§ **AIM OF THE TASK**
Which lines of the listing hold the string "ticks"? Show each of them.

══════════════════════════════

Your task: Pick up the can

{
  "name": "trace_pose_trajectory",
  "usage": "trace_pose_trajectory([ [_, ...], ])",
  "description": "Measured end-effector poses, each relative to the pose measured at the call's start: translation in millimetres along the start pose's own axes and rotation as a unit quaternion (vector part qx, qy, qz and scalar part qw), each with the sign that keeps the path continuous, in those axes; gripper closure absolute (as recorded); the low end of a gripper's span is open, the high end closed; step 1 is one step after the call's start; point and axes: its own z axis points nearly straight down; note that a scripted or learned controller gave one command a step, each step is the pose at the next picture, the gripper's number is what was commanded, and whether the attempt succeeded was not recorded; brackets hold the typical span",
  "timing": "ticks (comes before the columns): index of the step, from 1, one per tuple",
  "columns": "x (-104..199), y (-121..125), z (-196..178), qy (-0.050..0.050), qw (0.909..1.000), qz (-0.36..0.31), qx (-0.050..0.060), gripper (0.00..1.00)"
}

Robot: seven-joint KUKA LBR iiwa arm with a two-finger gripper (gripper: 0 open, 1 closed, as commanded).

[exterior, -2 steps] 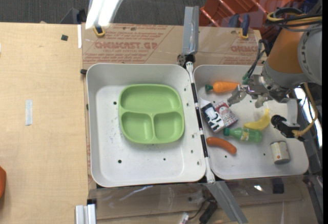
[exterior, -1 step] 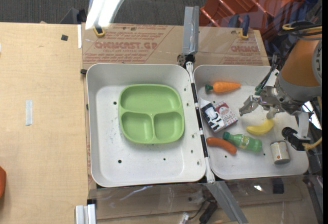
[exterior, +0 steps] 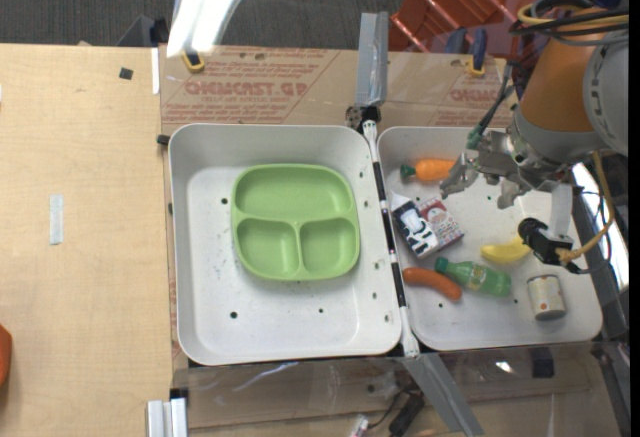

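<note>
**Gripper over right bin, can lying at front right**

Arm [exterior: 570, 75] comes in from the right w/ its gripper [exterior: 482, 175] hovering above the back part of the right bin [exterior: 590, 325]. Fingers look spread apart, nothing between them.

The can [exterior: 545, 296] – small, silver-grey – lies near the bin's front right corner, well apart from the gripper. Just beside it toward the back: a yellow banana [exterior: 505, 251] and a black cable end hanging off the arm.

Other stuff in the right bin: an orange carrot [exterior: 433, 168] at the back left, a small box [exterior: 427, 226] w/ red, white & black print mid-left, a green bottle [exterior: 475, 276] lying flat, and an orange-red sausage-shaped piece [exterior: 432, 282] touching the bottle's neck end.

Left bin [exterior: 195, 325] holds a green divided plate [exterior: 296, 221] – three compartments, sitting flat near the middle.
</note>
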Motion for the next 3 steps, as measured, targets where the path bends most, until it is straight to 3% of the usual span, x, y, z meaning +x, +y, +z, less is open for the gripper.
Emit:
trace_pose_trajectory([
  [1,-1.6,-36.1,68.3,-0.001,0.9996,0.029,-0.004,0.00],
  [2,-33.6,-74.7,83.0,0.001,0.9995,0.030,0.001,0.00],
  [3,7.2,78.8,83.3,-0.001,0.9956,0.094,0.001,0.00],
])
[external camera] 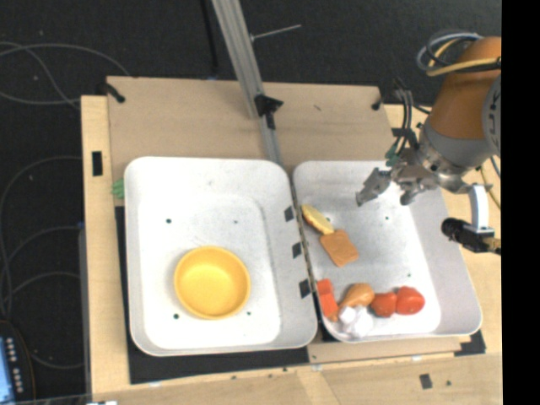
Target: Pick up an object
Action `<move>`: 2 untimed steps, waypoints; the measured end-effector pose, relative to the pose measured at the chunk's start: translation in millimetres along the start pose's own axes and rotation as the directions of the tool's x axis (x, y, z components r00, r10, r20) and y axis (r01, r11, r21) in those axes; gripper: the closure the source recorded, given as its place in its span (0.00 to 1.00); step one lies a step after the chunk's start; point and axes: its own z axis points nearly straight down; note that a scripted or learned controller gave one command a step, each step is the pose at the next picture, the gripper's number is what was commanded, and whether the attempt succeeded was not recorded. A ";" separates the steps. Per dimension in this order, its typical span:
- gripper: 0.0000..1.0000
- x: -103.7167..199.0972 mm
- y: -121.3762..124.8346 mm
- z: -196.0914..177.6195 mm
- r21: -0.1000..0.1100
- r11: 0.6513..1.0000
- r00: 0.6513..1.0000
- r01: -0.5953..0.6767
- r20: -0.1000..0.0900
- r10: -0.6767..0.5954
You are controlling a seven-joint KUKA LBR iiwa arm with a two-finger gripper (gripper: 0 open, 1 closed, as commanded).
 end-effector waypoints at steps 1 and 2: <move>0.00 0.0 0.0 0.0 0.000 1.000 1.000 0.000 0.000 0.000; 0.00 2.5 8.8 51.3 0.005 1.000 1.000 0.001 0.003 -0.001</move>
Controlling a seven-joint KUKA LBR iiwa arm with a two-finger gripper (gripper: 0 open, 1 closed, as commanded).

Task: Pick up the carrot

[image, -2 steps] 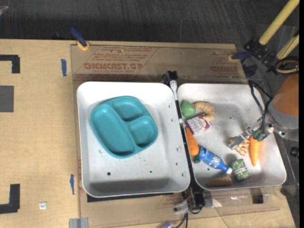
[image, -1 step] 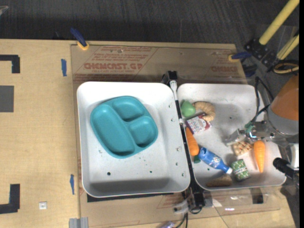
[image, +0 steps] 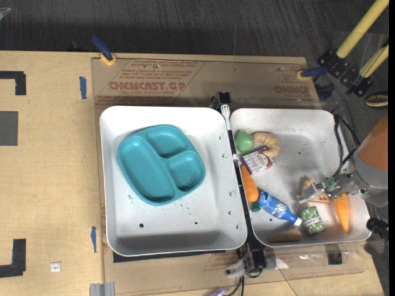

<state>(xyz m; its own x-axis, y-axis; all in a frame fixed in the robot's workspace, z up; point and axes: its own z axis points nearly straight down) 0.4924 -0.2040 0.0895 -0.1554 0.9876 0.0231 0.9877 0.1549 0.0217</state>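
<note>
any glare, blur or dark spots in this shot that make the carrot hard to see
Camera view: even, soft light. The carrot at the right bin's right edge reads bright orange and sharp enough. The gripper beside it is small and cluttered. Faint sheen on the bin floor, dim floor above the bench, slight overall softness.

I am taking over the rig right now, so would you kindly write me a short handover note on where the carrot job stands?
Gripper: low inside the right white bin, reaching in from the right. Whether it is open or shut cannot be told.
Carrot: the orange tapered carrot lies on the bin floor near the right wall, just beside the gripper. Nothing shows it being held.
Note: a second orange piece lies along that bin's left wall, next to a blue plastic bottle.
Done: approach only.
Left: grasp the carrot and lift it.
</note>
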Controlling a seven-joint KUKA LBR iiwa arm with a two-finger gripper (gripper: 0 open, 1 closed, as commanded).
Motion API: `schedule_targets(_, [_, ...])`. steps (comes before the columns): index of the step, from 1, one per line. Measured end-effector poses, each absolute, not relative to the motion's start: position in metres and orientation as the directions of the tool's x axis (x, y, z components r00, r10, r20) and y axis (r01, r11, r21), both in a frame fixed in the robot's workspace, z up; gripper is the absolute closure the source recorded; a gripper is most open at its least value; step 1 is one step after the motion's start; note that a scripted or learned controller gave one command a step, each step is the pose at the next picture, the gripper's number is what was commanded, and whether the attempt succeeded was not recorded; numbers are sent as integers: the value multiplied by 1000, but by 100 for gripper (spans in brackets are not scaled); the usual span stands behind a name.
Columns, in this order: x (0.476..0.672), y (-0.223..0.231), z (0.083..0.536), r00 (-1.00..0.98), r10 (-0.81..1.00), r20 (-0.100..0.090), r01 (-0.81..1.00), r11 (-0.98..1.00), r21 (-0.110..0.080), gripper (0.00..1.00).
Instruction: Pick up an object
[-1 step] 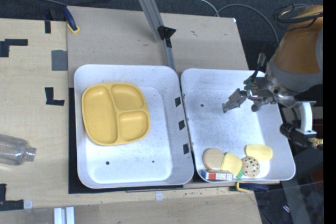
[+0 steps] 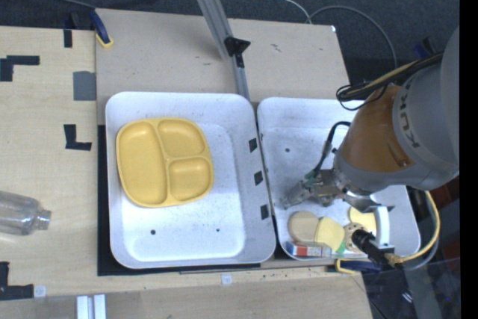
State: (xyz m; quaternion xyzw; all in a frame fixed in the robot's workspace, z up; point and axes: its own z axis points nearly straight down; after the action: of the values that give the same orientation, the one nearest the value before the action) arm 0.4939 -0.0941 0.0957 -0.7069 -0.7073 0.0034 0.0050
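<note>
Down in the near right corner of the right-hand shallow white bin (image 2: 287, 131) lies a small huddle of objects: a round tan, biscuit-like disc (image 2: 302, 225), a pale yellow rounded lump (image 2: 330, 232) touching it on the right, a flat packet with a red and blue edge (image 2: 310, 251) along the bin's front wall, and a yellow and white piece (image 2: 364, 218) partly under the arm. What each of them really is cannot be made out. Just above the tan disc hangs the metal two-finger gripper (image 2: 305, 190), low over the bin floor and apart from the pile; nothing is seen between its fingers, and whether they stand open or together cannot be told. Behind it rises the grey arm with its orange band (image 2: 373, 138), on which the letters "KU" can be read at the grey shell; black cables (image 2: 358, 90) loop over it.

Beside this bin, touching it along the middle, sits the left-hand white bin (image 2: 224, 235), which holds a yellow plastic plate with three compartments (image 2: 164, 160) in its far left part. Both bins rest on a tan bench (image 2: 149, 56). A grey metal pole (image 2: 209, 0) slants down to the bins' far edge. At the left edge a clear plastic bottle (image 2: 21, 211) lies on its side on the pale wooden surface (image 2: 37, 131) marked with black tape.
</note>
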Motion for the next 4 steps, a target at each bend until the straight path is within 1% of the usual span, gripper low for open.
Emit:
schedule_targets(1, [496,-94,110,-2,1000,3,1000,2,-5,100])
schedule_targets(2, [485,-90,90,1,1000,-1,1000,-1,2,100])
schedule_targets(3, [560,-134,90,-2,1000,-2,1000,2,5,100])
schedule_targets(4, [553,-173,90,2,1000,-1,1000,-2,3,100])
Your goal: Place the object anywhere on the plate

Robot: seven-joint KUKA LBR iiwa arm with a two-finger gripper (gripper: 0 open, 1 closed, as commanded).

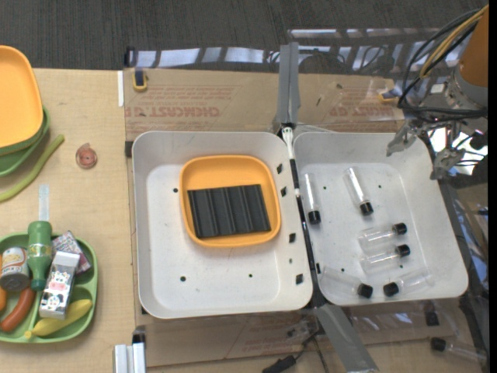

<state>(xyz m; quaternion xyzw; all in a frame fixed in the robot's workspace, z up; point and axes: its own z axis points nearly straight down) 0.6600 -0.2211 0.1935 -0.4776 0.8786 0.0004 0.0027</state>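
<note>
1. Left bin (155, 286): white and shallow. It carries an orange plate (230, 179) set toward its upper middle, and a black ribbed mat (231, 211) lies flat on the plate.
2. Right bin (435, 278): white and shallow. It carries several clear vials with black caps. One vial (358, 190) lies near the upper middle, one (311, 202) lies along the left wall, a pair (383, 243) lies close together at the middle right, and more lie near the lower edge.
3. Tool (423, 142): at the upper right corner of the right bin, above its rim and well apart from every vial. Whether it is wide or narrow cannot be told from here. Nothing is seen in it.
4. Arm (475, 61): enters from the right and is high, with cables looping above the wrist.
5. Step in hand, as judged: the start, before any pick. No vial is on the plate; all are in the right bin.
6. Next move, as judged: travel left and down over one vial lying clear of its neighbours, the upper-middle one being the freest. Align the tool across the vial's narrow width, since a round vial may roll.
7. Bench (85, 115): to the left stand stacked trays (15, 107) and a green dish (81, 305) of toy food, none of it part of the task.
</note>
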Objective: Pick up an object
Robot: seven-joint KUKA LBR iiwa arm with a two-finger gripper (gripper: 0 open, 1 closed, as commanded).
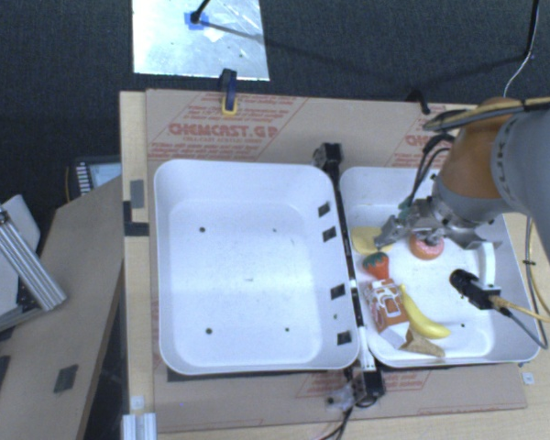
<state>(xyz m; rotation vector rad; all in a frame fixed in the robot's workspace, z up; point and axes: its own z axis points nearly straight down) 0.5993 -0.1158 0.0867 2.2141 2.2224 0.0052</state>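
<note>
Toy food is all bunched in the right bin [495,342], presumably so the program has plenty within reach: a strawberry [377,264] as landmark, a yellow slice [365,239] just above it, a red-white carton [385,304] below, a banana [423,317] below-right, a pink round piece [427,247] to the right. Claw [405,225] sits low, above-right of the strawberry, betw. slice & pink piece, likely lining up a grab. Can't tell if the claw is apart or together; nothing visibly in it.

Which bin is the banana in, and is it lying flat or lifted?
The banana lies flat on the floor of the right bin, beside a small carton, apart from the gripper.
</note>
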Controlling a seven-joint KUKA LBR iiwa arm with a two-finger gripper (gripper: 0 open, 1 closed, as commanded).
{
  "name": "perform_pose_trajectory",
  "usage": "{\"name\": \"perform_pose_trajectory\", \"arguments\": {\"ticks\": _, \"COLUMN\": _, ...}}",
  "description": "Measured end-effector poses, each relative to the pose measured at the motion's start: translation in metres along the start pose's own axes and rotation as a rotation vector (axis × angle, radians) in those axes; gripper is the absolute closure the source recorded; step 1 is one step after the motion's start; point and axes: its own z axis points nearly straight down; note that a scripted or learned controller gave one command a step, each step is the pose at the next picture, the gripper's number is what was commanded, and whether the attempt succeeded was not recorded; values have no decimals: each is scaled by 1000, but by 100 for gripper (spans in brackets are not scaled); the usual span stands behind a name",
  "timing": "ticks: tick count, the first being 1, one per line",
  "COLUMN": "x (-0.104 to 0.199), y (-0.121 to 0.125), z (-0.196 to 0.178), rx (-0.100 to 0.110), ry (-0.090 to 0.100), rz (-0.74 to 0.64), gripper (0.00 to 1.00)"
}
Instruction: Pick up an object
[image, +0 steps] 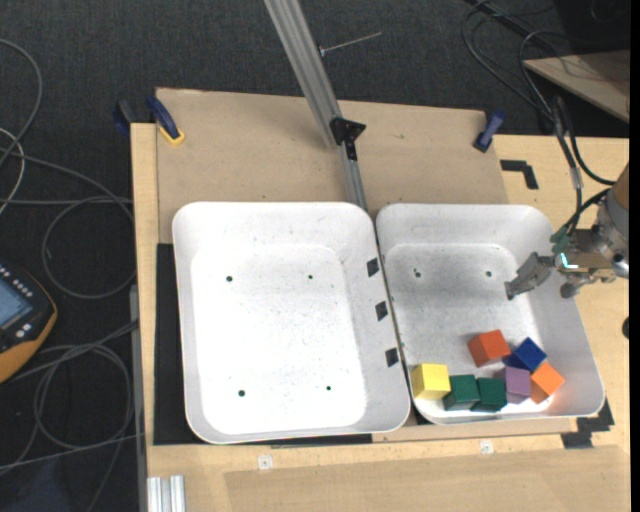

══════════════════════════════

§ **ANSWER FOR THE TASK**
  "timing": "ticks (comes before the columns): index of the step, from 1, one per tuple",
  "usage": "{\"name\": \"perform_pose_trajectory\", \"arguments\": {\"ticks\": _, \"COLUMN\": _, ...}}",
  "timing": "ticks: tick count, the first being 1, one per line",

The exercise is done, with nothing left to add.